In August, Attorney General Eric Holder delivered a widely noted address to the American Bar Association that seemed to promise significant changes in federal prosecutorial policies.  I wrote these reactions for the Federal Sentencing Reporter.

Following decades in which the U.S. Department of Justice has consistently advocated for a rigid and harsh legalism in criminal justice policy—in which DOJ, in the name of abstract principles of national uniformity, has willfully disregarded the devastating impact of its charging, plea-bargaining, and sentencing practices on real-life human beings—Attorney General Holder’s ABA address seems a breath of fresh air.
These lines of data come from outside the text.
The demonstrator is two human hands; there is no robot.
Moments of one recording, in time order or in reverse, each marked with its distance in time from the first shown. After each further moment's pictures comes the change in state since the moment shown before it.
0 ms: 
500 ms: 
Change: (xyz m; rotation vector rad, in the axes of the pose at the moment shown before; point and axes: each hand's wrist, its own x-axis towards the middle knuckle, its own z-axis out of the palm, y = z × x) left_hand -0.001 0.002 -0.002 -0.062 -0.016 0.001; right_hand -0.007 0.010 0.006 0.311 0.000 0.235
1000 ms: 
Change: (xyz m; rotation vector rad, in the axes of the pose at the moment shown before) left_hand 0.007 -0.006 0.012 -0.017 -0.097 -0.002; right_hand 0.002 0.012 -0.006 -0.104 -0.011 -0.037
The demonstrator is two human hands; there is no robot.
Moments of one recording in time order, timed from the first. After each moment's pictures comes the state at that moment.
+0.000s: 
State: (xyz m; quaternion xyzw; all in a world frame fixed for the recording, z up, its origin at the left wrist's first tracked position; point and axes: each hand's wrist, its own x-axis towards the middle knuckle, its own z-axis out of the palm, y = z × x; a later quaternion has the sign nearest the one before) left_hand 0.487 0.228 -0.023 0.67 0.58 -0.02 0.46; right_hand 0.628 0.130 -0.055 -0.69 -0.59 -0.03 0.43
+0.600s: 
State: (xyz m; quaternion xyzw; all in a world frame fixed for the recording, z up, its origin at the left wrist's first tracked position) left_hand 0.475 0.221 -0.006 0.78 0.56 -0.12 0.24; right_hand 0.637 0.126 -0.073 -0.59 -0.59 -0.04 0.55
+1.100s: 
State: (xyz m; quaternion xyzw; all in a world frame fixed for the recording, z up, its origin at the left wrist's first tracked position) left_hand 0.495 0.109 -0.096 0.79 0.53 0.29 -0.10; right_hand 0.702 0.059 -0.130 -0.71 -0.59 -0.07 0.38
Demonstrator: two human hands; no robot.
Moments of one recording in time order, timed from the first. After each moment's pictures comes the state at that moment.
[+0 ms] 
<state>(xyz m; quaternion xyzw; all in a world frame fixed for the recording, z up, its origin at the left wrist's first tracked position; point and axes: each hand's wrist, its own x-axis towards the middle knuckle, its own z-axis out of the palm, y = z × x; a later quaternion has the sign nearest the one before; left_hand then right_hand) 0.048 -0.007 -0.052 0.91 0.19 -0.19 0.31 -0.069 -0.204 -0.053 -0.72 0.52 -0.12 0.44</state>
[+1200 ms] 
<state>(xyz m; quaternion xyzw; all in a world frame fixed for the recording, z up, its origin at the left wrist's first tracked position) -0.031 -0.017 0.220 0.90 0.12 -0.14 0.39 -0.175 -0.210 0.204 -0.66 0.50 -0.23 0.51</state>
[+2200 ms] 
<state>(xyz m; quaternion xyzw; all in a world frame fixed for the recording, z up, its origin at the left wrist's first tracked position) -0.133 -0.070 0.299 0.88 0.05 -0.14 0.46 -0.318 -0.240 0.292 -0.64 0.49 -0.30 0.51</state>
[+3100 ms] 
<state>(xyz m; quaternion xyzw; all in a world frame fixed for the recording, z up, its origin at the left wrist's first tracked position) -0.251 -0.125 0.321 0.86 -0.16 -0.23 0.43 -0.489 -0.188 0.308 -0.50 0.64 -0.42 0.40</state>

He calls for a more flexible federal criminal justice system, in which prosecutorial charging priorities are more specifically tailored to meet local needs, in which sentencing is more individualized to the offender and prosecutors sometimes forego mandatory minimum sentences, and in which individual U.S. Attorney Offices experiment with new diversion programs as an alternative to conventional case-processing. Holder believes—correctly, I think—that a more flexible and pragmatic system can achieve better public-safety results at less cost than a system in which preserving the integrity of the federal sentencing guidelines is the overriding value.

Through Holder’s address, DOJ offers its most prominent and unequivocal endorsement yet of an emerging new criminal justice paradigm.